Rencontre de vieux-vroyants sectaires russes
CHAPITRE V
LES SOUTAÏEVTZY
Les soutaïevtzy raillent le clergé, les images, les sacrements, le service militaire, et prêchent la communauté des biens. Fondée par un modeste travailleur de Tver, vers l'année 1880, cette secte est devenue en peu de temps célèbre. Le comte Tolstoï lui-même accueillit à bras ouverts Soutaïeff, qui parcourait les campagnes et enseignait que le vrai christianisme consiste dans l'amour du prochain. Il n'y a qu'une seule religion la religion de l'amour et de la miséricorde. Les cérémonies religieuses, les popes, les églises, les anges et les diables, ne sont que des inventions qu'il faut rejeter, si on veut vivre conformément à la vérité. Et qu'est-ce que le paradis? Lorsque tous les préceptes de l'amour et de la miséricorde seront réalisés sur terre, la terre deviendra un paradis.
La propriété privée étant la source de tous les malheurs, la source des crimes et des mensonges, il faut l'abolir, de même que les armées et la guerre. Soutaïeff prêcha la non résistance au mal, la renonciation à toute violence. Un des fils de Soutaïeff, enrôlé comme conscrit, refusa de porter le fusil. Toutes les persuasions, toutes les punitions restèrent sans aucun effet. Le texte de l'Évangile dans la bouche, il prouvait à qui voulait le forcer de porter les armes que le ciel s'y oppose. On finit par l'envoyer au cachot.

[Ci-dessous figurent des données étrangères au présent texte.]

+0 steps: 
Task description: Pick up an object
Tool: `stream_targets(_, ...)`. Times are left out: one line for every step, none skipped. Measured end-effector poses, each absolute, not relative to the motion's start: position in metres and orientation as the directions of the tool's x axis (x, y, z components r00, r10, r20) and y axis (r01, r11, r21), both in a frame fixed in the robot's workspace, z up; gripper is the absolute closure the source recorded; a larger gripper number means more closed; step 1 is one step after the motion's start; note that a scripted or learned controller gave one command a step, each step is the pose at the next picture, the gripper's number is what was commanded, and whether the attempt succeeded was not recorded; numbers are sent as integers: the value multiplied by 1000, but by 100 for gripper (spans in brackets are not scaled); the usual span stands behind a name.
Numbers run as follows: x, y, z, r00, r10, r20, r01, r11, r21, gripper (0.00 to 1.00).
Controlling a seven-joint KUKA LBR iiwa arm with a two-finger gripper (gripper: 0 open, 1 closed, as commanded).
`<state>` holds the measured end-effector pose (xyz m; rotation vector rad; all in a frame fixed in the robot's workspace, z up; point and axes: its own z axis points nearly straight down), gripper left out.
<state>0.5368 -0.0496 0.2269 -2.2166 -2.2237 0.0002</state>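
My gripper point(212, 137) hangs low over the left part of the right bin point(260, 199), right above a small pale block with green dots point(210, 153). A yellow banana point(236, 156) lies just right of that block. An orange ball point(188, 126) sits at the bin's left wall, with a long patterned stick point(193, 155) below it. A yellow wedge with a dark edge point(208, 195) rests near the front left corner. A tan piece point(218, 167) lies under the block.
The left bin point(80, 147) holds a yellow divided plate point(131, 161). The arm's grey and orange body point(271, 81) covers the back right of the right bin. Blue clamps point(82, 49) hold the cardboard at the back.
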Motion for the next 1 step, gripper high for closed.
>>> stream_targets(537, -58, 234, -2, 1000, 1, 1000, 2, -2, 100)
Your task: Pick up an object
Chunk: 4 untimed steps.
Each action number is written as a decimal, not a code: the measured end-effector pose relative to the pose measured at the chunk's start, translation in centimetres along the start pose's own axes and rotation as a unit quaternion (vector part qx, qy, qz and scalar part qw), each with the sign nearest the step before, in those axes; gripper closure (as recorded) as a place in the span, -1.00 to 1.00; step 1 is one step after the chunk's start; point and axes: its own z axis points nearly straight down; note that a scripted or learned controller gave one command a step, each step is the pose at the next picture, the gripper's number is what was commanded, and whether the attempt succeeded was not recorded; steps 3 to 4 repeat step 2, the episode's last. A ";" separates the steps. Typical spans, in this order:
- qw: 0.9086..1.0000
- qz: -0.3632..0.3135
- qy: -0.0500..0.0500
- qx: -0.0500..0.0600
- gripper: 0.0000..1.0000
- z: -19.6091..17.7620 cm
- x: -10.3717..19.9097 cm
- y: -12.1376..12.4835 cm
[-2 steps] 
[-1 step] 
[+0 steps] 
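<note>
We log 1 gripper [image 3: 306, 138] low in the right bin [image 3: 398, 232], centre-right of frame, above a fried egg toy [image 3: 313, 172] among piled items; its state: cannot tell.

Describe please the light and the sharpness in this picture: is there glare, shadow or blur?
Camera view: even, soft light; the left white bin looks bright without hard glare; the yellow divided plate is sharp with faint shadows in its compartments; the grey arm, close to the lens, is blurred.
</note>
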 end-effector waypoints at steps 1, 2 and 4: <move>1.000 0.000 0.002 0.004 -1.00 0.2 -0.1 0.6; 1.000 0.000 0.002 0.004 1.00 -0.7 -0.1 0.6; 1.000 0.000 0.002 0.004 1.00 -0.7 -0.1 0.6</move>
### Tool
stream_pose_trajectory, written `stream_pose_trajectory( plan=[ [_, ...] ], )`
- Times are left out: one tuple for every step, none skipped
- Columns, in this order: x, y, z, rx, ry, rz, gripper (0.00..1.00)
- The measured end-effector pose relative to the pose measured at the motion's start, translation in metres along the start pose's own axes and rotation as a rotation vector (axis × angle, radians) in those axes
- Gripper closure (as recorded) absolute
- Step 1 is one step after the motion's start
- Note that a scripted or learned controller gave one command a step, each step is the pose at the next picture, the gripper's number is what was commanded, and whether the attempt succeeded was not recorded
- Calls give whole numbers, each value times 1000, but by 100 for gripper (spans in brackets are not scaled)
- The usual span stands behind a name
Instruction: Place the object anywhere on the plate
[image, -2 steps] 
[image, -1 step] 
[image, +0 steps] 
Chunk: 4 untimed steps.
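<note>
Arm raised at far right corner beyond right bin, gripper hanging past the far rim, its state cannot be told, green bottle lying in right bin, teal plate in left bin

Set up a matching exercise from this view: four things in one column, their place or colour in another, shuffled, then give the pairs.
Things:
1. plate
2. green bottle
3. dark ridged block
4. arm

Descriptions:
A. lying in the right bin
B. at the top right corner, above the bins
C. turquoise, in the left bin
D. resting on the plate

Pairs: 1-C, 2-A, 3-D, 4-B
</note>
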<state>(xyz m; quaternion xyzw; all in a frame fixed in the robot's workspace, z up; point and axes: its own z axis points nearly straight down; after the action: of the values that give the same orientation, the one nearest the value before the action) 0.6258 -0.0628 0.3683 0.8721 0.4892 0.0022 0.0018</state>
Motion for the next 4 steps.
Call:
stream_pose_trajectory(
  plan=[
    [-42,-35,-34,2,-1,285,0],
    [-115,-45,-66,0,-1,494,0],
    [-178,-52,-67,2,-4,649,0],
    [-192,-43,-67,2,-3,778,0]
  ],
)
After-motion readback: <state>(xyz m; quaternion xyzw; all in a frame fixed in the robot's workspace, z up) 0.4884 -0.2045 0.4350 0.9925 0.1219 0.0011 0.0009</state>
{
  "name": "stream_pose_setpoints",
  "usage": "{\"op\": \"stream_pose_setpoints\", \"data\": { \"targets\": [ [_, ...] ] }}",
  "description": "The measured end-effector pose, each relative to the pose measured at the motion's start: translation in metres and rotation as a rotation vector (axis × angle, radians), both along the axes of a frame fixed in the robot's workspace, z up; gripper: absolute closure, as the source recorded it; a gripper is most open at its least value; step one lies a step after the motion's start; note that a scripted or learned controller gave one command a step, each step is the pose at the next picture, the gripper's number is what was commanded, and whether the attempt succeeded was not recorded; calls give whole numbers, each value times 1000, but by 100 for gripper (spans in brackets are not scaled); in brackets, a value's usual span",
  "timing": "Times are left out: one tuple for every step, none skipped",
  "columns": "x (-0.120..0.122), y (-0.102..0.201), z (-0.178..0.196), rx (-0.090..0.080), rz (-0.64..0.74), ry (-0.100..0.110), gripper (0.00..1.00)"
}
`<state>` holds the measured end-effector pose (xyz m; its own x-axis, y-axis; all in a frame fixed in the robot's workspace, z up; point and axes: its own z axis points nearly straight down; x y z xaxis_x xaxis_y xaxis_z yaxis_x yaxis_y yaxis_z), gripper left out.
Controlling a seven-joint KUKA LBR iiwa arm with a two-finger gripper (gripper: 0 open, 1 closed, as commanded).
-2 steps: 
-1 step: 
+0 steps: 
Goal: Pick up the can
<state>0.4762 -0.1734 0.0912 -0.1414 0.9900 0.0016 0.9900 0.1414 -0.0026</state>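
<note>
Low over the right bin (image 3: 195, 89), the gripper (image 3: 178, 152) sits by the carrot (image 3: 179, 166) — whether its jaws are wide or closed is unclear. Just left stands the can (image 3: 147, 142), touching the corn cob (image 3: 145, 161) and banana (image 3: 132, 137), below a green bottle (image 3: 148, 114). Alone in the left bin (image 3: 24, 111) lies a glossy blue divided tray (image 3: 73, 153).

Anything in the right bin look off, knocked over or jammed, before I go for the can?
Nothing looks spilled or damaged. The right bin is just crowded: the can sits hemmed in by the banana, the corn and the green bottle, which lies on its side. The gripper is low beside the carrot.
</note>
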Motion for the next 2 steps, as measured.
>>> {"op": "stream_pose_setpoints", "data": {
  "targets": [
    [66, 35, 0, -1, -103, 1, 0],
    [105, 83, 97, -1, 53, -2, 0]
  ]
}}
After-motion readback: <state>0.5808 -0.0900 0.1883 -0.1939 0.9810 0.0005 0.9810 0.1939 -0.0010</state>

Soutaïeff n'admet pas non plus qu'on soit jugé par son prochain! "Ne jugez pas et vous ne serez pas jugés", dit-il à son entourage. Sa vie enthousiasme ses adeptes et remplit d'étonnement tout le monde. Ce simple paysan qui eut le courage de jeter au feu l'argent qu'il avait gagné comme maçon à Saint-Pétersbourg, qui poussa sa miséricorde jusqu'à poursuivre les voleurs pour leur donner de la bonne farine au lieu de la mauvaise qu'ils ont prise chez lui par erreur, ce simple d'esprit qui ne demande qu'à souffrir pour la "vérité" accusait à la fois, l'âme d'un saint et d'un véritable illuminé.